## Information shown
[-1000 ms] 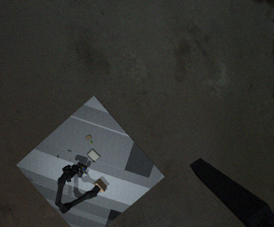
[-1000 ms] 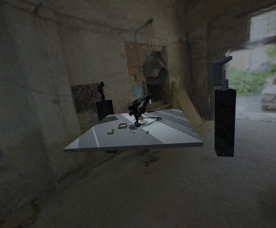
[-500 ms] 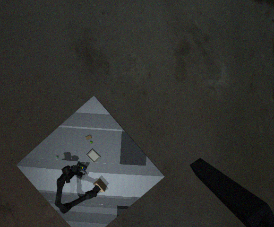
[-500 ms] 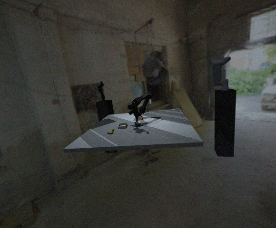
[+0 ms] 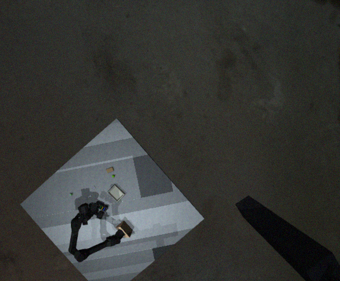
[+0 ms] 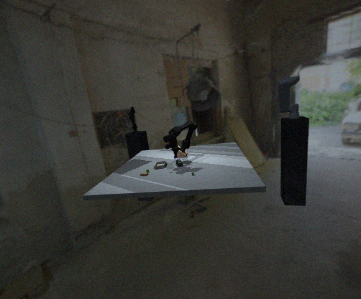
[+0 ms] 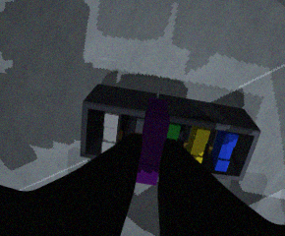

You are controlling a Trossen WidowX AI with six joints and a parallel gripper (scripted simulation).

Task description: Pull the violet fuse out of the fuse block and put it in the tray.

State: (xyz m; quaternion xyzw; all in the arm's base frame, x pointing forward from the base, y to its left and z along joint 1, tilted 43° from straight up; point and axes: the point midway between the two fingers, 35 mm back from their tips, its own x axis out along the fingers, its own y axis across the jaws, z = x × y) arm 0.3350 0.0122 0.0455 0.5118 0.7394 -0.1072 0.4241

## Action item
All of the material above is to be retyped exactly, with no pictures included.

## Exercise result
[-1000 ms] 
[-1000 ms] 
[-500 ms] 
[-500 ms] 
[+0 ms] 
[+0 ms] 
[+0 ms] 

You are controlling a Trossen WidowX AI with six joints and a parallel gripper (scripted simulation).

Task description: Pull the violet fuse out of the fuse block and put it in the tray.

State: (xyz m; quaternion xyzw; all in the arm's base frame, x pointing forward from the base, y to its left and z along joint 1, tilted 43° from straight up; point and axes: the point midway between the two fingers, 35 mm back from their tips, its own x axis out along the fingers, its own y axis across the jaws, z = x × y) arm 0.3350 0.0122 0.0455 0.5118 0.7394 -0.1072 0.4241

What is written here forms the complete answer.